Every entry below should be repeated exactly; the pictures should not.

----- RECORDS FOR THIS TASK

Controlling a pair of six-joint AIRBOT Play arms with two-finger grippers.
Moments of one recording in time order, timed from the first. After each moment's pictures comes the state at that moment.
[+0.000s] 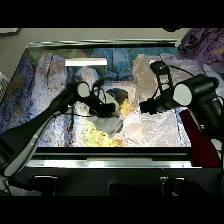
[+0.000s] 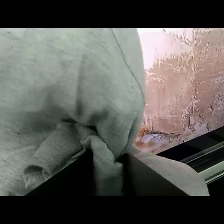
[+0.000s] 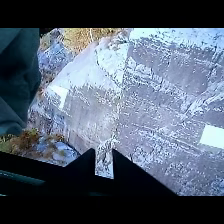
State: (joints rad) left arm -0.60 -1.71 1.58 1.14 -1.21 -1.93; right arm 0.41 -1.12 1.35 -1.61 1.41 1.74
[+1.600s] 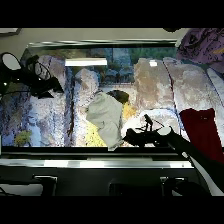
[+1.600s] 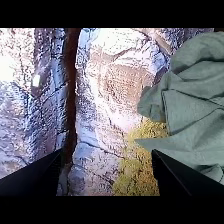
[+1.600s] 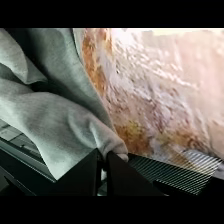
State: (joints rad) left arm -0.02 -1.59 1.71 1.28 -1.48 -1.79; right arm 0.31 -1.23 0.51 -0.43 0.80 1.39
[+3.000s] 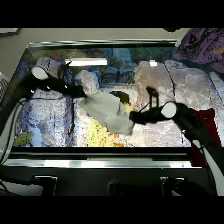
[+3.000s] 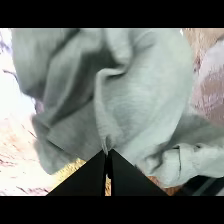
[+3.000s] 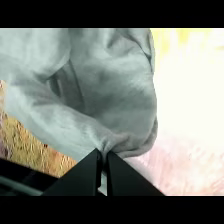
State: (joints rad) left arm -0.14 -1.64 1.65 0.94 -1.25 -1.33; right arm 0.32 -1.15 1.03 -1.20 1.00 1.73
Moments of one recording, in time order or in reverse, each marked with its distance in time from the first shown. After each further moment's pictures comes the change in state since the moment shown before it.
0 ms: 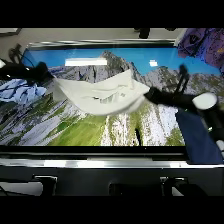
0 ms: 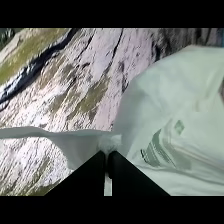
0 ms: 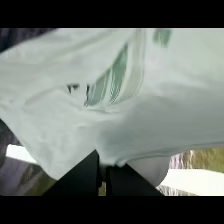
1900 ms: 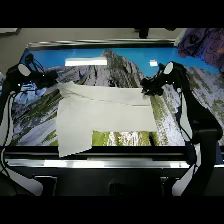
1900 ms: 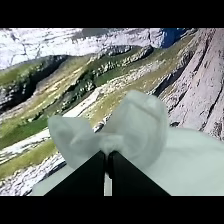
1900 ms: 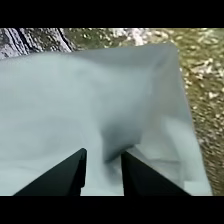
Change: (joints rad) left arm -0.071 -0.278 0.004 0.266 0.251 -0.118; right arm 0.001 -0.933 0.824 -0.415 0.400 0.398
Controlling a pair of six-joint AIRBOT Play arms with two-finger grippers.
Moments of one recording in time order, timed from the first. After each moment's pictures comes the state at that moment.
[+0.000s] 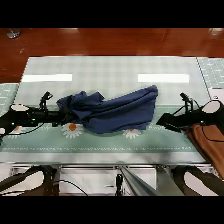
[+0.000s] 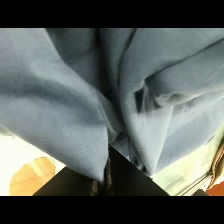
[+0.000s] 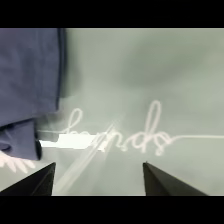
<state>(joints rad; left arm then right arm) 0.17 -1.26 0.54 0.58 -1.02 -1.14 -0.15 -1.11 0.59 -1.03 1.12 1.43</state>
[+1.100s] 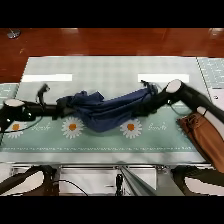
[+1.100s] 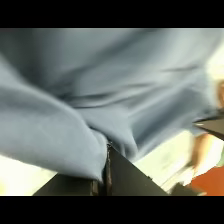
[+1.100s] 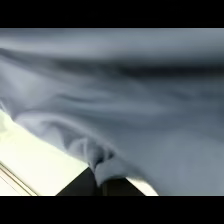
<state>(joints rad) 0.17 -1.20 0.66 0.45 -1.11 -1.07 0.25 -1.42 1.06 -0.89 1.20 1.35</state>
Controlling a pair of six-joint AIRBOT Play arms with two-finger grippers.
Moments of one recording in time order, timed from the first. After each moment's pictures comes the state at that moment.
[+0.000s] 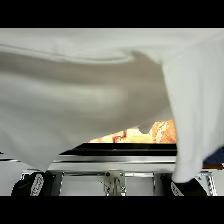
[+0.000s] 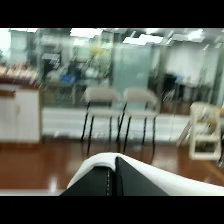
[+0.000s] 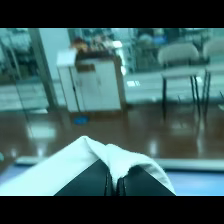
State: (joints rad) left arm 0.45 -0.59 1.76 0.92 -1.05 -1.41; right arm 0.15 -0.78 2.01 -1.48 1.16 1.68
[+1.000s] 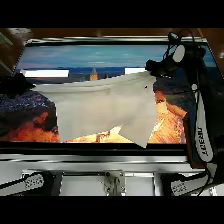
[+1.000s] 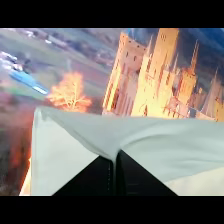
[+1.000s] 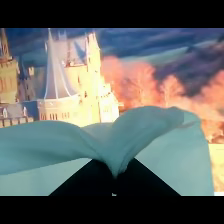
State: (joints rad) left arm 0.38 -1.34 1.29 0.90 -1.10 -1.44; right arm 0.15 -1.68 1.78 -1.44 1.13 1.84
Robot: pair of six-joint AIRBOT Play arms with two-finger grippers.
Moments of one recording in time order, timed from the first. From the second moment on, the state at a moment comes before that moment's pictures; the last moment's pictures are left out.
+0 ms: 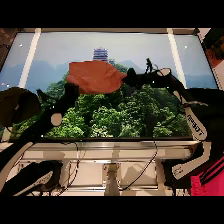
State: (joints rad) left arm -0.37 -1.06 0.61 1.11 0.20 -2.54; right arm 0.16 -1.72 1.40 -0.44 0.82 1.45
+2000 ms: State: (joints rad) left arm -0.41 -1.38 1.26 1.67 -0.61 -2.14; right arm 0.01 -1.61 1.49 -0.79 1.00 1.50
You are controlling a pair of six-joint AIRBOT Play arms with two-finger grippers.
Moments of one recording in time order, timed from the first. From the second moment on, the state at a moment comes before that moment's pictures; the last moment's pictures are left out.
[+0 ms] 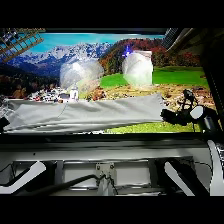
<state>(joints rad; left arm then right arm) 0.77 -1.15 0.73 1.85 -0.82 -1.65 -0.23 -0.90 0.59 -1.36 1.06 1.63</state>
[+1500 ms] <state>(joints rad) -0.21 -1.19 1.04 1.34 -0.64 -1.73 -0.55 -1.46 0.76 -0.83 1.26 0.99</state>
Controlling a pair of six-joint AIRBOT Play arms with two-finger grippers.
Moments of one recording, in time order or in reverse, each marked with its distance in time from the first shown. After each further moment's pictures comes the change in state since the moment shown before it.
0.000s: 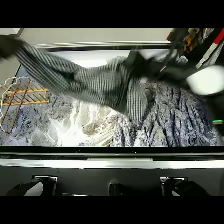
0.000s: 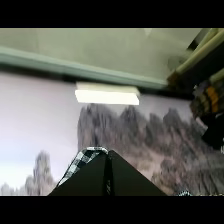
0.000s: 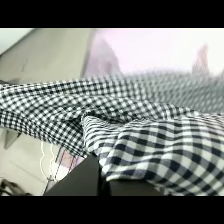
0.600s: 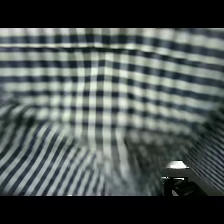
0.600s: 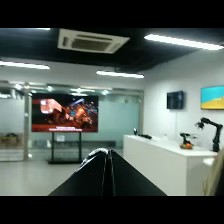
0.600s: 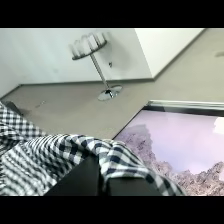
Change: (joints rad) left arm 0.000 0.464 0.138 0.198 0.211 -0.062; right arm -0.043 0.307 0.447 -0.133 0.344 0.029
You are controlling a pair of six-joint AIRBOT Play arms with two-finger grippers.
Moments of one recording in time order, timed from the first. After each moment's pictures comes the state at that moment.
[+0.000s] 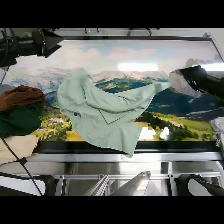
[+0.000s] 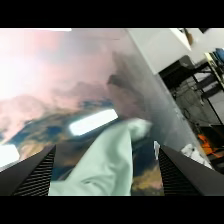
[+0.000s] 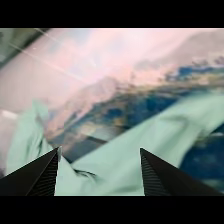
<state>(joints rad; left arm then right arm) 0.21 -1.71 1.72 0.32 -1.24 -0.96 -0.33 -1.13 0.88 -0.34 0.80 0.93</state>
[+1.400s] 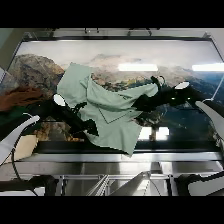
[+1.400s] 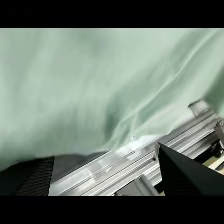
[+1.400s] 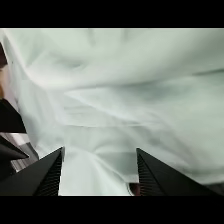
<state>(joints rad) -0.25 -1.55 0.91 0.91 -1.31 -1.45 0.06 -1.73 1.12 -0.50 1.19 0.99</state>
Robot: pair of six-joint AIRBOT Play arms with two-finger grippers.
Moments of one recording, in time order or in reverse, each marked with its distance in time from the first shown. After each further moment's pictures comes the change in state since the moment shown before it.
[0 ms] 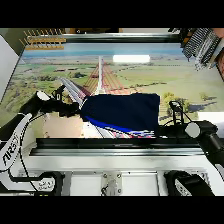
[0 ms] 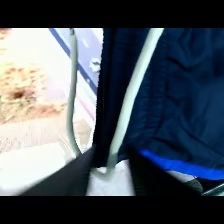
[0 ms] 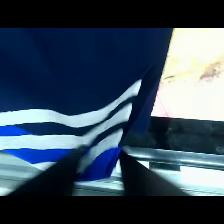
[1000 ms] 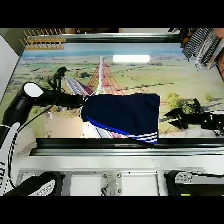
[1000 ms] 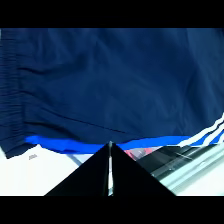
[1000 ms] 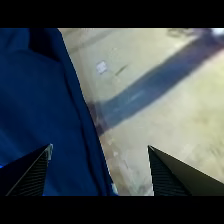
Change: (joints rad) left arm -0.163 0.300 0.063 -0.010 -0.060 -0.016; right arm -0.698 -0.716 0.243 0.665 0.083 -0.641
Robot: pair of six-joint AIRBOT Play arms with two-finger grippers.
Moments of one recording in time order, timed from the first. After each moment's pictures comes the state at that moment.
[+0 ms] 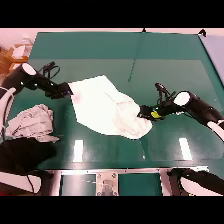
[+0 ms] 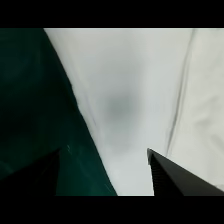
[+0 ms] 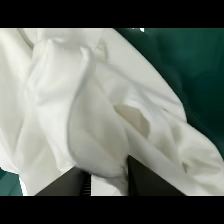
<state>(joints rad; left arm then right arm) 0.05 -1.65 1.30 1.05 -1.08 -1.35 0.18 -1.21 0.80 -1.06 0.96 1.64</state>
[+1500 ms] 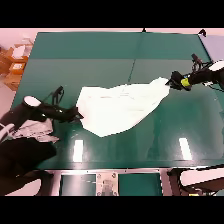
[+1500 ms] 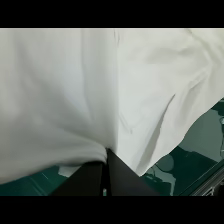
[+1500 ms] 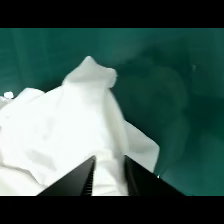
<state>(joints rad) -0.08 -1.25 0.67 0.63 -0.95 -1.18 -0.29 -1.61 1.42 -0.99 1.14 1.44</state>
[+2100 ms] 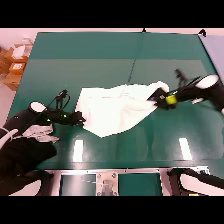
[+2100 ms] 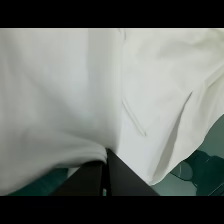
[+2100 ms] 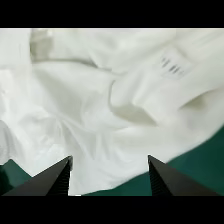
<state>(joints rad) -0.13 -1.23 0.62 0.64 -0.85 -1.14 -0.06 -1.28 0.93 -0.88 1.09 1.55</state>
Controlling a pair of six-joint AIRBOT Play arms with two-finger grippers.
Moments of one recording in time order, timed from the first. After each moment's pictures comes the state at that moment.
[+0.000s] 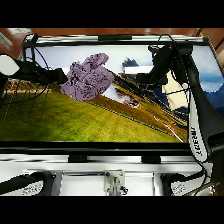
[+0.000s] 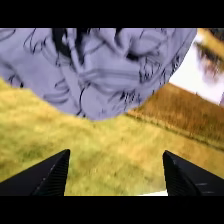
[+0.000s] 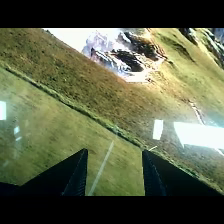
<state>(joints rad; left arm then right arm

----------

» OUTPUT FOR THIS EXERCISE:
Controlling a pair of six-joint AIRBOT Play arms with two-finger grippers.
Moments of one recording in time order, timed from the first. After each moment's pictures comes the state at that moment.
[+0.000s] 
[+0.000s] 
[+0.000s] 
State: (joints rad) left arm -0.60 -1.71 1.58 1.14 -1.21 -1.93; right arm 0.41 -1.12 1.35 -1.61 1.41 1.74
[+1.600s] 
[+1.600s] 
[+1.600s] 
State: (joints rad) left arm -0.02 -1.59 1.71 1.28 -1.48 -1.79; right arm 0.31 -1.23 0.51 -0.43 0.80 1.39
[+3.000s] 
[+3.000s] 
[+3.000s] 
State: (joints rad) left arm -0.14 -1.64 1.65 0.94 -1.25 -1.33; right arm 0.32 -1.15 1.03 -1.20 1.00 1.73
Moments of one recording, in time order or in reverse, each marked with its distance in time from the first shown. After each further moment's pictures comes the change in state since the moment shown before it.
0 ms: 
0 ms: 
0 ms: 
1900 ms: 
1900 ms: 
1900 ms: 
Change: (joints rad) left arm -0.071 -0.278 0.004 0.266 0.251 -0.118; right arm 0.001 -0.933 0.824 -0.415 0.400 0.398
Controlling a pair of six-joint AIRBOT Play arms with two-finger grippers.
Moments of one recording in time order, timed from the first. After each moment's pictures comes the state at that moment.
[+0.000s] 
[+0.000s] 
[+0.000s] 
<state>(joints rad; left arm then right arm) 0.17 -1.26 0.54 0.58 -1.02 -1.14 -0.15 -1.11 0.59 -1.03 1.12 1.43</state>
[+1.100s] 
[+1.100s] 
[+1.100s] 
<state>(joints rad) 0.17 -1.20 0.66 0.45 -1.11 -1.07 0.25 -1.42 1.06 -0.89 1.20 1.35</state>
Controlling a pair of six-joint AIRBOT Play arms with two-finger grippers.
Moments of one recording in time order, timed from the first. After each moment's pictures comes the state at that moment.
[+0.000s] 
[+0.000s] 
[+0.000s] 
State: (joints rad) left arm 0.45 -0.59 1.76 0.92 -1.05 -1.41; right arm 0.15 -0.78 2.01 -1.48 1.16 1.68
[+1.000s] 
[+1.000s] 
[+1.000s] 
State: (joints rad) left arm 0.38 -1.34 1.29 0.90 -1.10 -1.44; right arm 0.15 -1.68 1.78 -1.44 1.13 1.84
Robot: pair of six-joint AIRBOT Play arms with two-finger grippers.
Moments of one recording in time order, timed from the first. From the second moment on, the state at a moment comes before that moment's pictures; the last moment's pictures are left out.
+0 ms: 
State: (joints rad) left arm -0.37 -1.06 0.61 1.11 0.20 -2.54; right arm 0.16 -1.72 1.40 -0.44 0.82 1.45
+2000 ms: State: (joints rad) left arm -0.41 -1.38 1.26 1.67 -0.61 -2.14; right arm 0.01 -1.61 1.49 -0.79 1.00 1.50
You are controlling a pair of six-joint AIRBOT Play arms with two-finger grippers.
Moments of one recording in time order, timed from the first. From the second moment on, the state at a moment comes before that moment's pictures; the last moment's pictures are left out.
[+0 ms] 
<state>(joints rad; left arm then right arm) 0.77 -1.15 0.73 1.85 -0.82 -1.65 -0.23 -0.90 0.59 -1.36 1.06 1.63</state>
[+1500 ms] <state>(joints rad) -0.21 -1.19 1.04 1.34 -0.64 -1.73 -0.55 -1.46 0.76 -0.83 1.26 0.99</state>
Controlling a pair of six-joint AIRBOT Play arms with two-finger grippers.
Moments of one recording, in time order or in reverse, each marked with its distance in time from the first shown. After each further moment's pictures comes the change in state since the moment shown before it.
0.000s: 
0.000s: 
0.000s: 
0.600s: 
0.600s: 
0.600s: 
Change: (joints rad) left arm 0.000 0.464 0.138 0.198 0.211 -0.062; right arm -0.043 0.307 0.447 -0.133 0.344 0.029
You are controlling a pair of six-joint AIRBOT Play arms with two-finger grippers.
Moments of one recording in time order, timed from the first. After each moment's pictures comes the state at that moment.
[+0.000s] 
[+0.000s] 
[+0.000s] 
<state>(joints rad; left arm then right arm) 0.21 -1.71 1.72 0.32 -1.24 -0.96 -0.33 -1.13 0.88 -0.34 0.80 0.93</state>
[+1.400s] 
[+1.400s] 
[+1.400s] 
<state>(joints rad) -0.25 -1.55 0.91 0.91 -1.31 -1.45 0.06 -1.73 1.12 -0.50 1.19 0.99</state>
Robot: pair of six-joint AIRBOT Play arms with two-finger grippers.
Moments of one recording, in time order or in reverse, each marked with its distance in time from the first shown. After each further moment's pictures comes the change in state since the moment shown before it.
[0 ms] 
[0 ms] 
[0 ms] 
[1000 ms] 
[1000 ms] 
[1000 ms] 
Change: (joints rad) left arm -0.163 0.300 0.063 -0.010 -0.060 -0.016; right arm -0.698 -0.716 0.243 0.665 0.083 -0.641
Robot: pair of six-joint AIRBOT Play arms with two-finger grippers.
Moments of one recording in time order, timed from the first. After each moment's pictures comes the state at that moment.
[+0 ms] 
[+0 ms] 
[+0 ms] 
<state>(joints rad; left arm then right arm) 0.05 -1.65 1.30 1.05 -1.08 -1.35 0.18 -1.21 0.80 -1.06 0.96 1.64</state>
[+1500 ms] 
[+1500 ms] 
[+1500 ms] 
<state>(joints rad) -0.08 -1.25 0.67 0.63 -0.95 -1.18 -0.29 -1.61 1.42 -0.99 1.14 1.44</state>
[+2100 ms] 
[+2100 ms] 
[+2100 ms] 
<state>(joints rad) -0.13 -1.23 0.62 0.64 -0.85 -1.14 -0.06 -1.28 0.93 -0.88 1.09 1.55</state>
Controlling a pair of six-joint AIRBOT Play arms with two-finger grippers.
Moments of one recording in time order, timed from the first. After each moment's pictures comes the state at that moment.
[+0.000s] 
[+0.000s] 
[+0.000s] 
<state>(joints rad; left arm then right arm

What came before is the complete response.